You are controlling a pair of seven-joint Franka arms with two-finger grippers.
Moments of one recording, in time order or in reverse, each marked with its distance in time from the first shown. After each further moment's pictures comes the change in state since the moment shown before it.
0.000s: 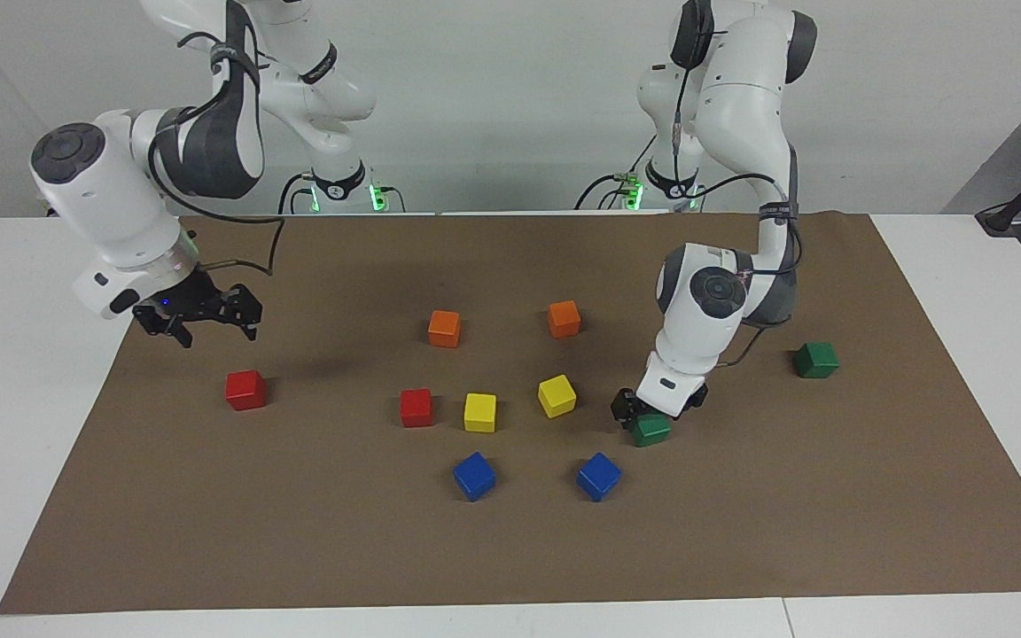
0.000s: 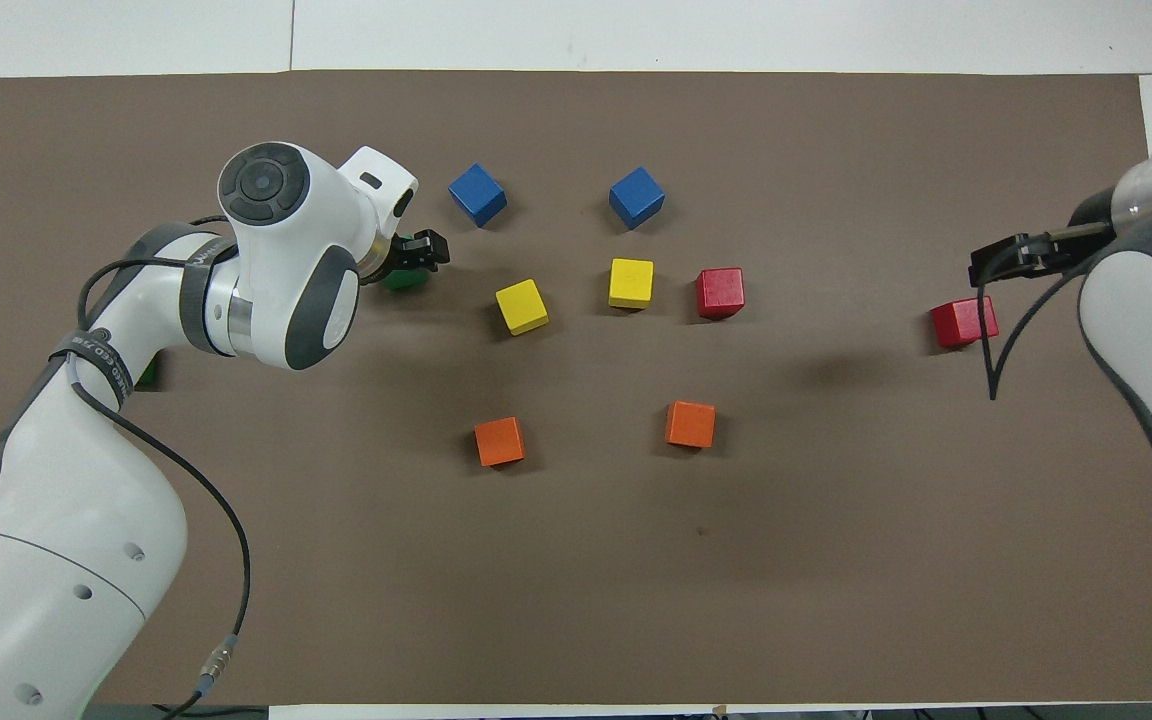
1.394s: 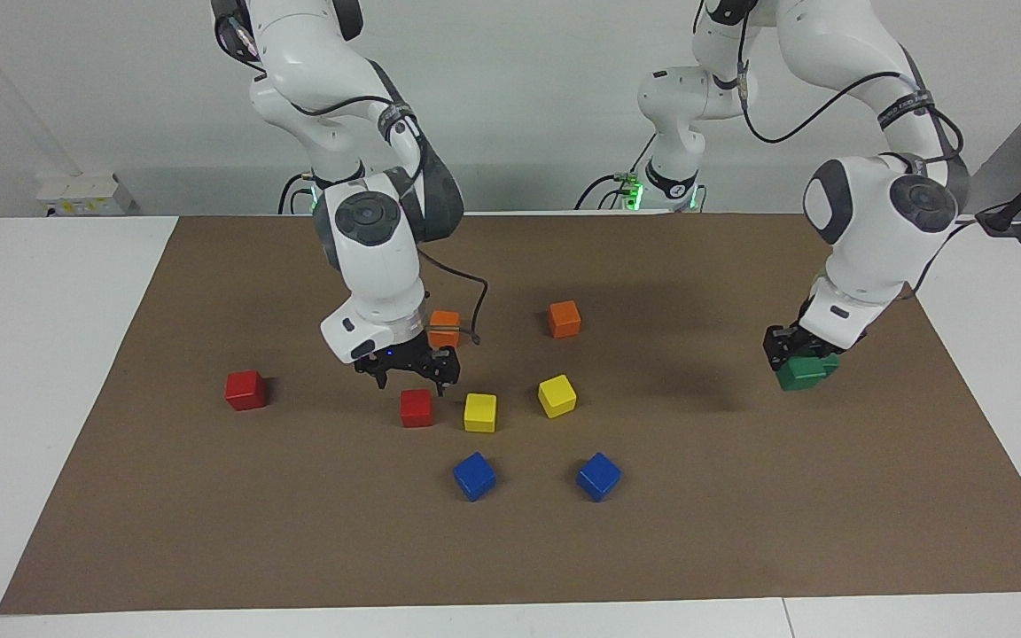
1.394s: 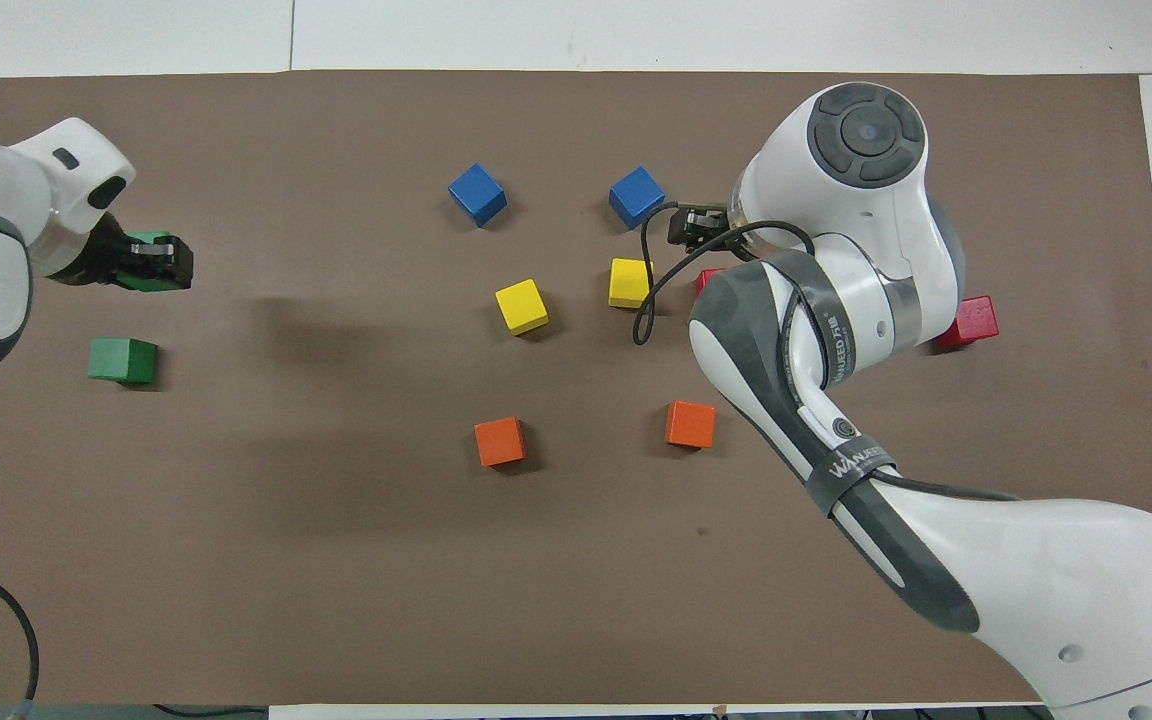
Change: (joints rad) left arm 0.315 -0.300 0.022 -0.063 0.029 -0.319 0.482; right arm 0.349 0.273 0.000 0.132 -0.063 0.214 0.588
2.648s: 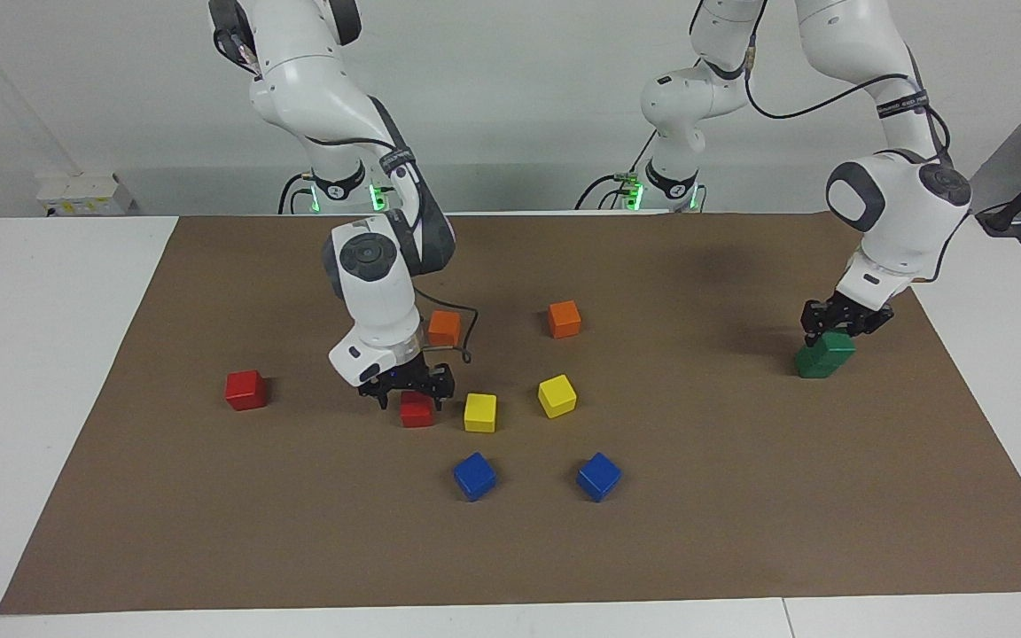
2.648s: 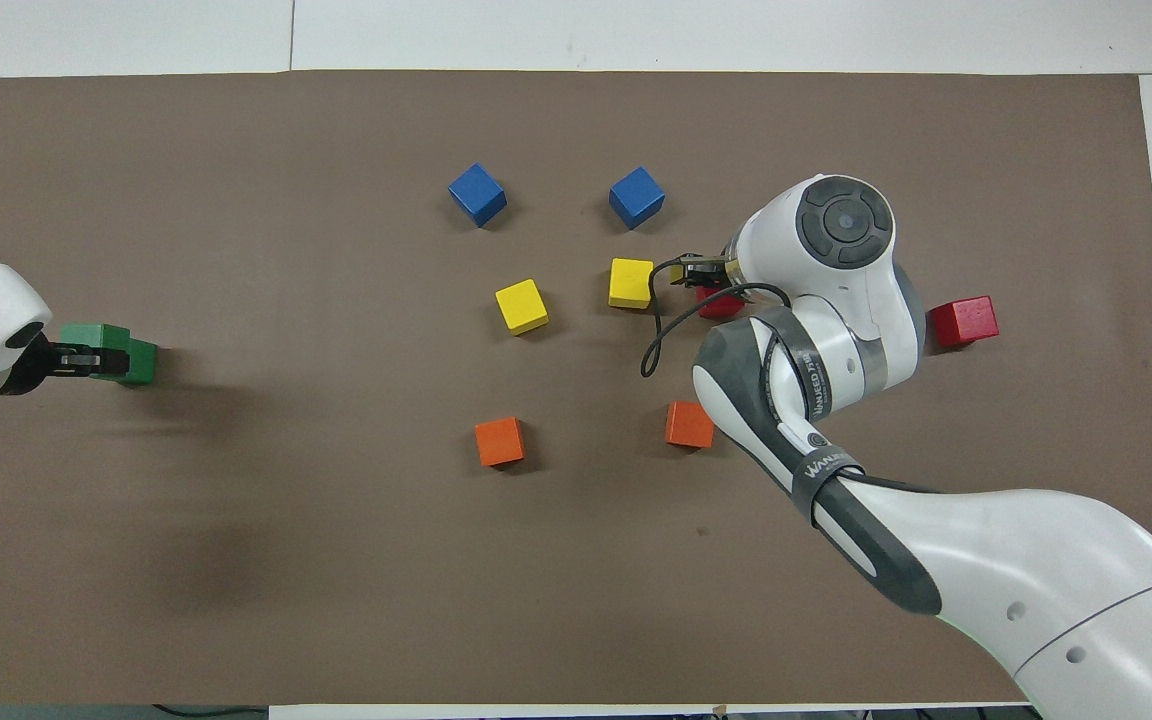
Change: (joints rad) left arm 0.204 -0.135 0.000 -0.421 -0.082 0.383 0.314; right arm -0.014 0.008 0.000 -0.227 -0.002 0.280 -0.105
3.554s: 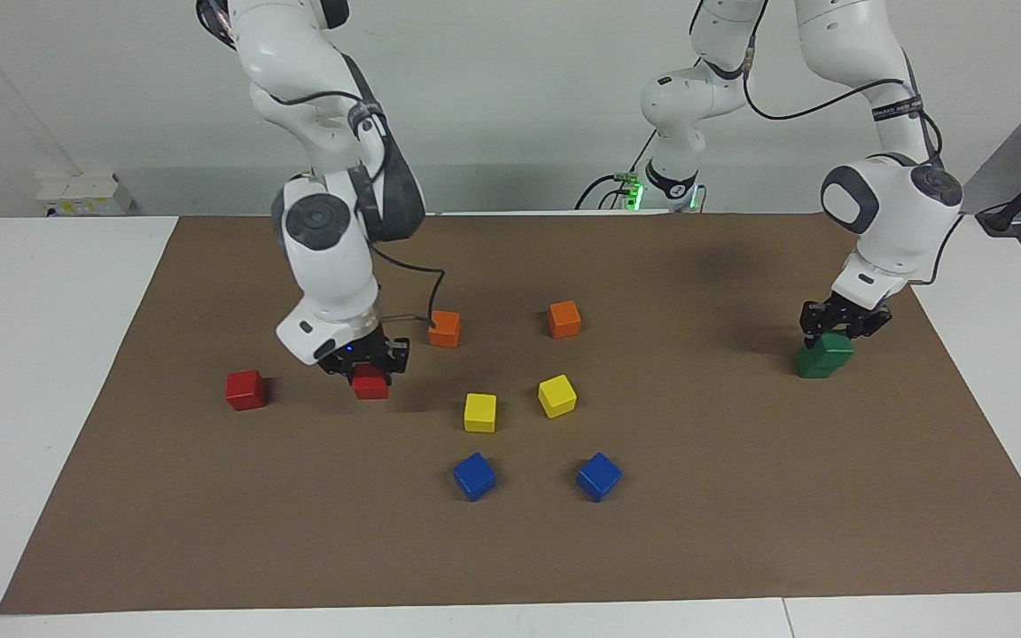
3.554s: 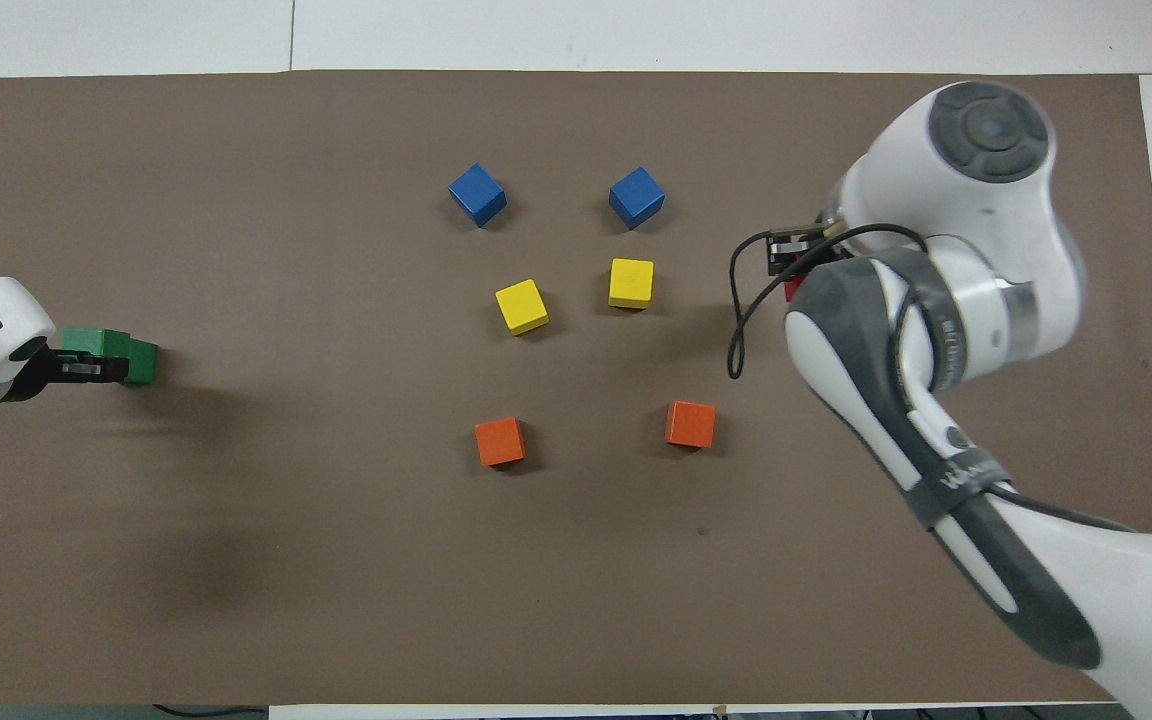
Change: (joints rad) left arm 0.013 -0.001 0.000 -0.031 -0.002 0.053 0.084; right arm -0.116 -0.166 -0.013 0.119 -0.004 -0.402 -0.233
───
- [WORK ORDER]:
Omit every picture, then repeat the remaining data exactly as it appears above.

- [RESPONSE TO THE TASK]:
You are controlling a pair of seven-joint Franka arms with two-finger grippers.
Moments of one recording, in time order or in reverse, each marked with its distance in time from the first shown. After each further moment's pictures comes the change in state since the moment shown before it.
0.000s: 
0.000s: 
1.394s: 
1.394s: 
Change: (joints rad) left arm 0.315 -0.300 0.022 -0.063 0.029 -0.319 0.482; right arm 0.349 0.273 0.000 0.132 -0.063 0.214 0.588
2.648s: 
2.648s: 
Change: (joints rad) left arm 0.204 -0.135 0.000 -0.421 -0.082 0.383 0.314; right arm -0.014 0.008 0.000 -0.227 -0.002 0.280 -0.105
3.554s: 
3.554s: 
Change: (joints rad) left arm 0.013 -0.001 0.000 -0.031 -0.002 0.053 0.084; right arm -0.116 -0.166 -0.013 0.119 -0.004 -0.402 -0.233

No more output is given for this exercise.